そういった意味では前作の『St. Anger』って自分の中では非常に評価の高い作品なんだけど、その後のライヴでは昔の曲のオンパレード、挙句の果てには『Master of Puppets』の完全再現(過去記事)なんかしたりして、『St. Anger』でせっかく掴んだものを自ら手放しているような印象さえ抱いたものでした。
そして前作から5年ぶりとなる『DEATH MAGNETIC』は予想通りの原点回帰作。なんでもプロデューサーの Rick Rubin の提案だったようで、「変化を求めるあまり、自分の得意なものを避ける必要はない」っていうのはそのとおりだと思うんだけど、じゃぁ今の自分たちに昔みたいなことが出来るかっていると、それはまた全然別問題なわけで、精神的にも年齢的にも、また環境的にも昔の METALLICA になど戻れるはずがない。そこを『LOAD』『RELORD』で学んだ現代的な方法論と、独特すぎる音作りで補完してみせたのが『St. Anger』だったのに、それを捨てて体裁だけ繕ってみても、そんな作品は退屈なだけ。

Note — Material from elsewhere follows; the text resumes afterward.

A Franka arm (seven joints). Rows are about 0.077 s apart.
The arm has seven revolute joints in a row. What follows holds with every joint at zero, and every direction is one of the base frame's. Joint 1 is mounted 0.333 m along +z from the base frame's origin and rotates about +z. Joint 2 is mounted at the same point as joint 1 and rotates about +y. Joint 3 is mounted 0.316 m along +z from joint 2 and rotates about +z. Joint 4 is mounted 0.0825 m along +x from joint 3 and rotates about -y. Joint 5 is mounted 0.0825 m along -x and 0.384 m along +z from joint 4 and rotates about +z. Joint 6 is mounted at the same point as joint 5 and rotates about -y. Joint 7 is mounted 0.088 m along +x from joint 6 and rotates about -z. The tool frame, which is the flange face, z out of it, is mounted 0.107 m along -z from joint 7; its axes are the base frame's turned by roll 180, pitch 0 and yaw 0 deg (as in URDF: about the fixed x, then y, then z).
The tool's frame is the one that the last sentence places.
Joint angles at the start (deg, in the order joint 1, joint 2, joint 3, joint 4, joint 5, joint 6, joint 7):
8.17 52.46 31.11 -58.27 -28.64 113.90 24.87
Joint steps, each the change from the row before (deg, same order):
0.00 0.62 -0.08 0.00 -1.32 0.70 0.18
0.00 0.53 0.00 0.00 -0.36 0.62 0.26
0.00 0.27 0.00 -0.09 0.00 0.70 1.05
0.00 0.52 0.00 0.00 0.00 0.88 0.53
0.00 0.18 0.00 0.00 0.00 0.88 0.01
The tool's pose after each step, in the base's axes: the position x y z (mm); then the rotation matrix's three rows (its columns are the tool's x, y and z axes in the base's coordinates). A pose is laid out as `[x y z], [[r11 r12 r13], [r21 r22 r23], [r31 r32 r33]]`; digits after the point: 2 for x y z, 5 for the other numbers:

個人的には、『LOAD』『RELORD』で垣間見せた、 James Hetfield の歌ものシンガーとしての魅力に焦点を当てた作品を作るのが、バンドの方向性としては一番自然なように思えるんだけど、それはそれで予定調和すぎてつまらないのかもしれないし、かといって本作はメタルとしては角が立ったところがなさ過ぎる。
まぁ私は1枚目が最高、評価の高い2枚目と3枚目はその1枚目の残り香で何とか体裁を保っただけ、と考えているかなり極端な人間なんで、普通に METALLICA 聴いてる人の実感とかなりかけ離れているのは間違いないんだろうけど、それでもこの作品が絶賛でもって向かえらるのって、それこそ予定調和の極みのように思えるのだが。